- **TASK GOAL**: Read through the listing below and copy each line in which the word "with" occurs.

- **RECORDED DATA**:
•••

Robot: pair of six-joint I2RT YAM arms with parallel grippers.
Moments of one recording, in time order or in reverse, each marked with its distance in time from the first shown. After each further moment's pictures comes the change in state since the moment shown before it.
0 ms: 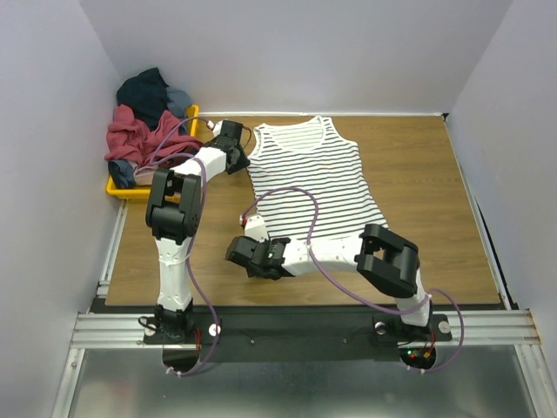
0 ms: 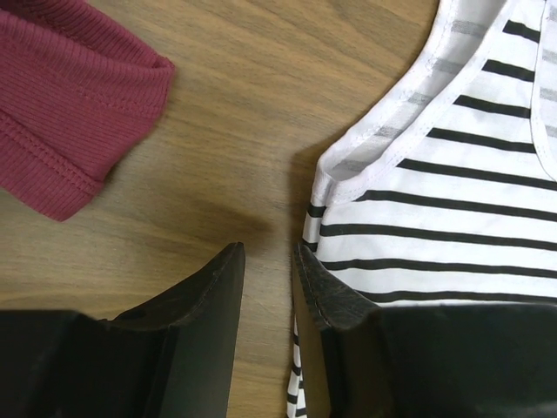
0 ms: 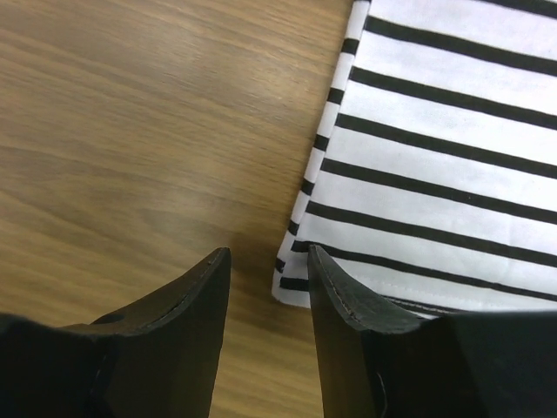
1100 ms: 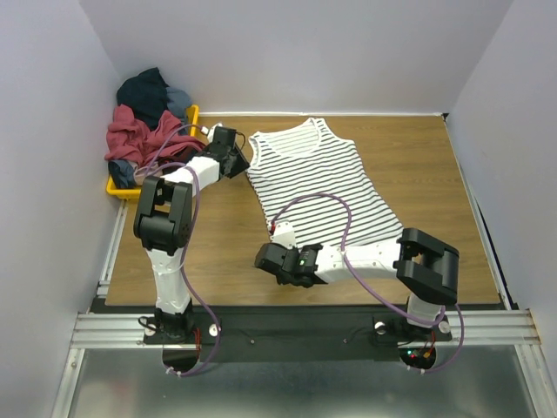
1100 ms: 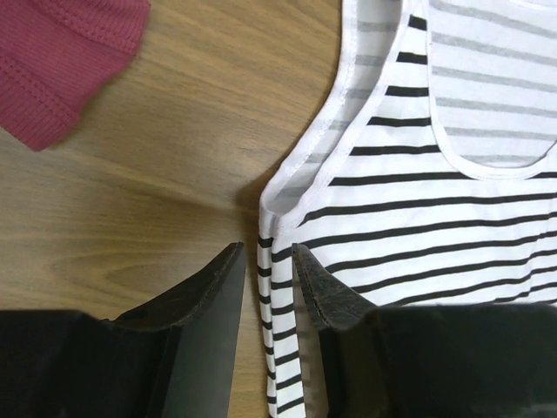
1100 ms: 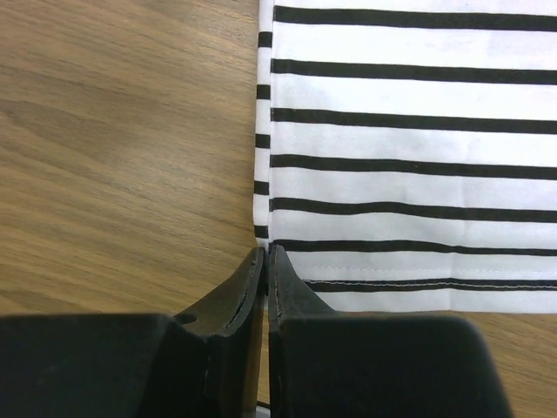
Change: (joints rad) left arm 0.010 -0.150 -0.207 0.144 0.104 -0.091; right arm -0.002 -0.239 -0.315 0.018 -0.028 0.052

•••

- **RESULT OF THIS EXERCISE**:
Robot: pair of six-joint I2RT YAM arms with parallel grippers.
Moments of one recording, in time order or in reverse, each marked with its distance in time from the first shown. After each further moment's pictures comes the change in state since the moment shown before it.

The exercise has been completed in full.